In order for cells removed during a biopsy to be examined, they must be put on a slide, stained, and then looked at under a microscope. Cells are judged based on a number of criteria, including the size and color of the nucleus (the center of the cell that contains DNA), the appearance of the other structures in the cytoplasm (the area between the nucleus and the outer wall of the cell), and the overall size of the cell itself.
A biopsy examines cells under a microscope
For centuries, pathologists (physicians who identify diseases by studying cells and tissues under a microscope) have been trying to predict how cells will behave based on how they appear. We know that cancer occurs when a cell becomes damaged. But this damage does not occur in one step. Instead, it takes a series of “mistakes” for a cell to be transformed from a normal cell into a cancer cell, which has the ability to grow uncontrollably and to live outside the organ where it started.
Because our bodies make hundreds of millions of new cells every second, there are billions of opportunities each day for mistakes to occur in the genetic code inside a cell’s DNA. Most of the time our bodies are able to find and repair or destroy these mistakes, but not always. Some mistakes slip by. And when the cells that carry a genetic mistake reproduce, they are prone to make more genetic mistakes. These mistakes in the genetic code inside the DNA can be reflected in the appearance of the cell, making it look abnormal.
It takes a series of genetic “mistakes” for a cell to be transformed from a normal cell into a cancer cell
What the precise problem is, though, is impossible to say. Sometimes cells that look bizarre behave in a bizarre fashion. But other times cells that look very bizarre still behave fairly normally. It all depends on which genes are damaged when the cell reproduces and the microenvironment the cells live in. Further, when looking at a cell on a slide a pathologist has no way of knowing if that cell was about to be repaired or if it was going to go undetected. The pathologist also can’t determine how many mistakes have occurred within the genes and thus how close the cell might be to becoming cancerous.
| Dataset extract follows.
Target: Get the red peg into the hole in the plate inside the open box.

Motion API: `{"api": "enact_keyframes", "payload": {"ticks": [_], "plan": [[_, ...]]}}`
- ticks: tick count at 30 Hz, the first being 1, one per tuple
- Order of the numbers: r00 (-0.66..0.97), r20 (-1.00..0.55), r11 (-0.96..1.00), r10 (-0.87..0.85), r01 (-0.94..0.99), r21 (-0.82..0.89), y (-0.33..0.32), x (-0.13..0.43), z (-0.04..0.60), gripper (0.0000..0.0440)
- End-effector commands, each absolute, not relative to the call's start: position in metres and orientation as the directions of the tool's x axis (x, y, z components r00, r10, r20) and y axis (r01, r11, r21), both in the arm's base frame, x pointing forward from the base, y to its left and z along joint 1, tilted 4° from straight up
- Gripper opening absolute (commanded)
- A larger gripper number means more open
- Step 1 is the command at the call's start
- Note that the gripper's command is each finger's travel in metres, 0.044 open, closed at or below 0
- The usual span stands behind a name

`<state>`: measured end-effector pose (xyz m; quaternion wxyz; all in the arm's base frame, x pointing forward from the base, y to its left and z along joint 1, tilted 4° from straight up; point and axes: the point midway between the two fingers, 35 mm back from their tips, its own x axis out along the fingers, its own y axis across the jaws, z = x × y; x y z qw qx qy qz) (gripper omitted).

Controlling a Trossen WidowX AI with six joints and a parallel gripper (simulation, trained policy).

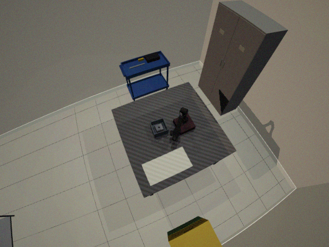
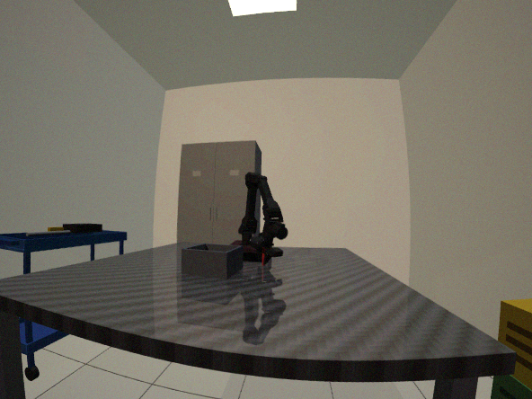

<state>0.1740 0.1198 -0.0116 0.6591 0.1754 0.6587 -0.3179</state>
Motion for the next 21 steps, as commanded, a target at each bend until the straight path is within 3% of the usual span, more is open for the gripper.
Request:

All the pathologist can say for sure is that the cell looks abnormal and that some damage has taken place.
The problem with the current method pathologists use to examine cells is that it is very subjective. The pathologist must determine how far from normal a cell looks, yet there is a wide variation in what is considered to be normal. This is why the experience of the pathologist reading the slides is important and why it can be helpful to get a second opinion from another pathologist. It is hoped that in the near future pathologists will be able to analyze the genetic composition of the nucleus directly to determine how damaged a cell is. This will provide better information than that obtained by judging a cell’s damage by how it looks.
As pathologists have learned more about cells and how they change, it has become clear that what matters most is how far from normal a cell looks because the less normal the cell is in appearance, the greater the chance that genetic damage has occurred. And when genetic damage has occurred, a cell has the potential to become cancerous. This does not mean that a damaged cell will turn into a cancerous cell; it means it might. This drawing illustrates the potential progression from hyperplasia and/or atypia to invasive cancer.

Hyperplasia is the first type of abnormality in a cell’s appearance. It means that there are more cells than you would expect to see in the walls of the ducts or lobules, but that all of these cells appear normal. A diagnosis of hyperplasia does not put you at any increased risk for developing breast cancer.
Atypia means that the cells look different from normal cells. You can have atypia with hyperplasia, which means that the cells look different from normal and that there are more cells than you would expect to see. You can also have atypia without having hyperplasia. A diagnosis of atypia does not mean you have cancer or even pre-cancer. It means you might have a pre-pre-cancer. In fact, most women with atypia never get breast cancer. Rather, a diagnosis of atypia means that you have a “marker” of being at increased risk for developing cancer. The increased risk for a group of women with atypia is one percent higher than it is for a group of women who do not have atypia. If a woman does not develop breast cancer in 10 years after being diagnosed with atypia, then her risk drops off significantly. In fact, it is not uncommon for a repeat biopsy in the same area of the breast to show entirely normal-appearing cells.
The terms ductal and lobular indicate where the cells originated. Ductal means that the unusual cells are in the ducts, the passages that the milk travels through to get to the nipple. Lobular means that the unusual cells are in the lobules, the parts of the breast capable of making milk. Atypia and hyperplasia are thought to be reversible, although it isn’t clear what can nudge them back to normal. Atypical ductal hyperplasia (ADH) increases your risk of breast cancer occurring in the breast where the ADH was found. Atypical lobular hyperplasia (ALH) increases your risk of developing breast cancer in both breasts. Keep in mind, though, the vast majority of women diagnosed with ADH or ALH never go on to develop breast cancer.